◆ **WHAT IS BEING ASKED**: Starting at the first line of the records below, reproduce every line up to and including the line with "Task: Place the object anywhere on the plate", but leave out all pictures.

Dataset items:
┏━━

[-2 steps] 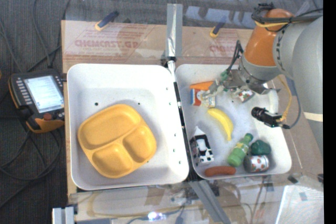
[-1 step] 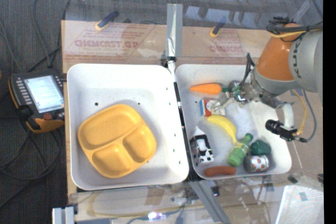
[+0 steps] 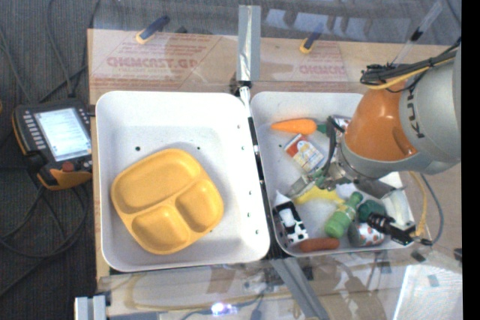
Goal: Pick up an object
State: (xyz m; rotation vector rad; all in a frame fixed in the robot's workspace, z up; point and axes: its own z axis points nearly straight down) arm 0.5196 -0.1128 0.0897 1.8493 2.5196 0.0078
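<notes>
While your gripper [image 3: 324,177] hangs low in the right bin [image 3: 264,161] by the carrot [image 3: 294,126], its state is unreadable.

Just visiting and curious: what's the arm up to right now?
Tool low in right bin, among toys. Nothing seen held. Carrot, green bottle close by.

Left bin [image 3: 112,124] holds divided tray [image 3: 167,199]; right bin [image 3: 264,154] holds carrot [image 3: 294,126], bottle [image 3: 343,216], sausage [image 3: 320,243]; pendant [image 3: 52,139] left of table [image 3: 172,64].
</notes>
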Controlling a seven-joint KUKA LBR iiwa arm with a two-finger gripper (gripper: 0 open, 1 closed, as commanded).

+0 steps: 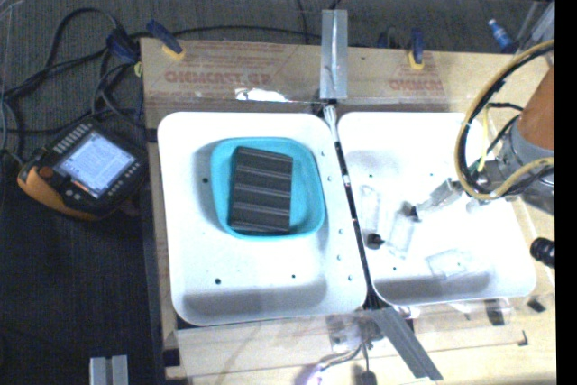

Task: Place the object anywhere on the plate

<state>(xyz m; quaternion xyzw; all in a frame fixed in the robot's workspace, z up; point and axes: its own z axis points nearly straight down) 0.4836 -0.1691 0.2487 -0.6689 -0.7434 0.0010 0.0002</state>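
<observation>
From above, the dark ribbed block lies flat on the blue plate in the left bin, long axis running near-to-far, slightly tilted; the gripper hangs over the right bin; jaw state cannot be told.

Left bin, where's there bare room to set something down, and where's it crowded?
Left bin: bare floor along the front, between the blue plate and the near wall. The dark ridged block fills the plate's middle, leaving narrow rim. Right bin: the hand crowds its centre.
</observation>
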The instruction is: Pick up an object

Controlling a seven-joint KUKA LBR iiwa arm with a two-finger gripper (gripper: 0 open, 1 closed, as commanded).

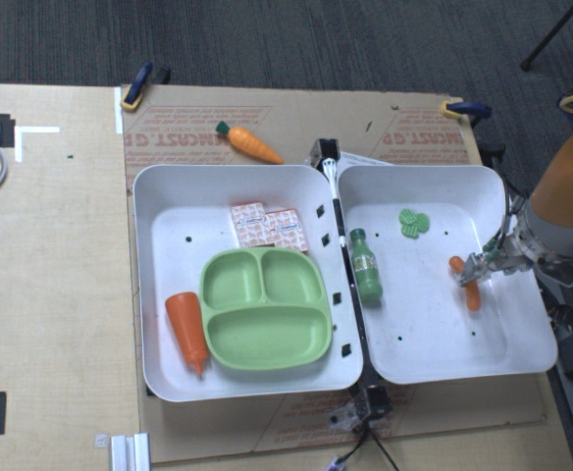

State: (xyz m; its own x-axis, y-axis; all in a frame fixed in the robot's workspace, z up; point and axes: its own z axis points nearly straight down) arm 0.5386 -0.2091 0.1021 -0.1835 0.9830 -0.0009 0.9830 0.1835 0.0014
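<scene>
Our gripper (475,271), frame right, is pinching a carrot (466,281) w/ fingers; thin grip, we judge it could slip.

We saw open bin floor (434,312) left of the claw (475,271); a small carrot (466,281) lay right at it, a green piece (414,224) up-left, a bottle (366,267) farther left by the divider.
</scene>
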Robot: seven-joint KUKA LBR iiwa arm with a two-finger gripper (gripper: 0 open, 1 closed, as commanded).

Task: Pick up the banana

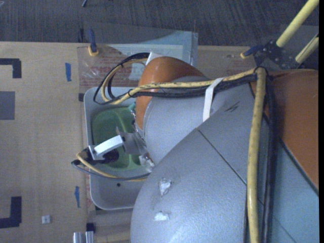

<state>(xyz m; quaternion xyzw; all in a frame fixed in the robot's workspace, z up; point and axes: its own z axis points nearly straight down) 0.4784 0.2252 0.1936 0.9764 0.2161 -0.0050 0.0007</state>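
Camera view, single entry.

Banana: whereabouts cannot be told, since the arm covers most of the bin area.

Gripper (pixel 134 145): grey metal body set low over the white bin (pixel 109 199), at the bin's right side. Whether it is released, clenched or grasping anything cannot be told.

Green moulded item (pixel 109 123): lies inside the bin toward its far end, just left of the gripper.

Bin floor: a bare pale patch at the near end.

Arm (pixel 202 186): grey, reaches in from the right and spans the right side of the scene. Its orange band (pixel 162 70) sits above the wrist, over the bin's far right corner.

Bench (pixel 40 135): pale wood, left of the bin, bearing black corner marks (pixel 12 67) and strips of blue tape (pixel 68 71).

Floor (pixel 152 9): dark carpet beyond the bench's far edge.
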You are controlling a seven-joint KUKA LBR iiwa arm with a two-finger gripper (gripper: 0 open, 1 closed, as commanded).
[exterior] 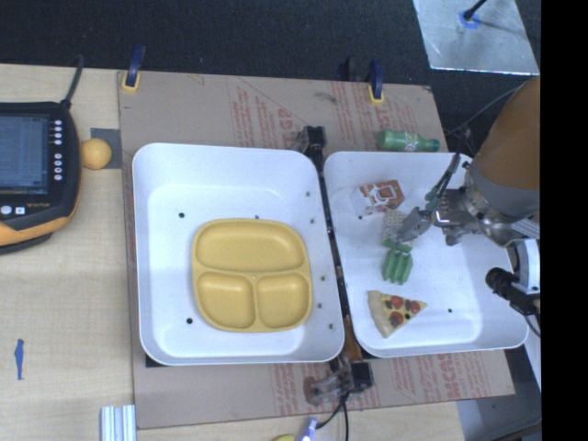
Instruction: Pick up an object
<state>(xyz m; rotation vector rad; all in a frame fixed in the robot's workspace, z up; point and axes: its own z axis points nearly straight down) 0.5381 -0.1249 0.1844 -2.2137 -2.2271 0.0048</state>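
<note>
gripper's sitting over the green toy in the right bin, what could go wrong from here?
1. The gripper sits at the top end of the green toy, not its middle; a grasp there may slip or tip it.
2. The small house-like toy lies close by, so it may get nudged or caught instead.
3. The pizza slice lies just below the green toy; a push could shove one into the other.

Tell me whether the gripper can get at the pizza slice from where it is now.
Probably yes. The pizza slice lies flat in the right bin, apart from the green toy, with bare floor around it. The gripper hangs over the same bin, just beyond the green toy, and nothing stands between them.
</note>
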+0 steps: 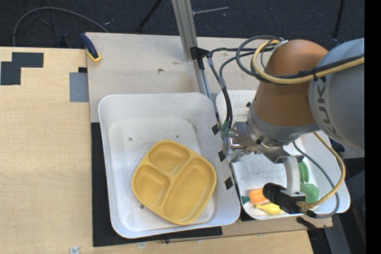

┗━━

◆ **RESPONSE BELOW**:
[-2 steps] 
[-1 step] 
[+0 steps] 
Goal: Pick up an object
State: (xyz m; rotation vector rad; all in a frame fixed in the robot's workspace, z up; point and axes: its own z axis points nearly straight down) arm 0.5196 -0.1128 0.0897 1.8493 2.5196 0.0078
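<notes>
While your gripper [image 3: 324,177] hangs low in the right bin [image 3: 264,161] by the carrot [image 3: 294,126], its state is unreadable.

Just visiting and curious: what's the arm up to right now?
Tool low in right bin, among toys. Nothing seen held. Carrot, green bottle close by.

Left bin [image 3: 112,124] holds divided tray [image 3: 167,199]; right bin [image 3: 264,154] holds carrot [image 3: 294,126], bottle [image 3: 343,216], sausage [image 3: 320,243]; pendant [image 3: 52,139] left of table [image 3: 172,64].
</notes>
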Controlling a seven-joint KUKA LBR iiwa arm with a two-finger gripper (gripper: 0 open, 1 closed, as commanded).

+0 steps: 

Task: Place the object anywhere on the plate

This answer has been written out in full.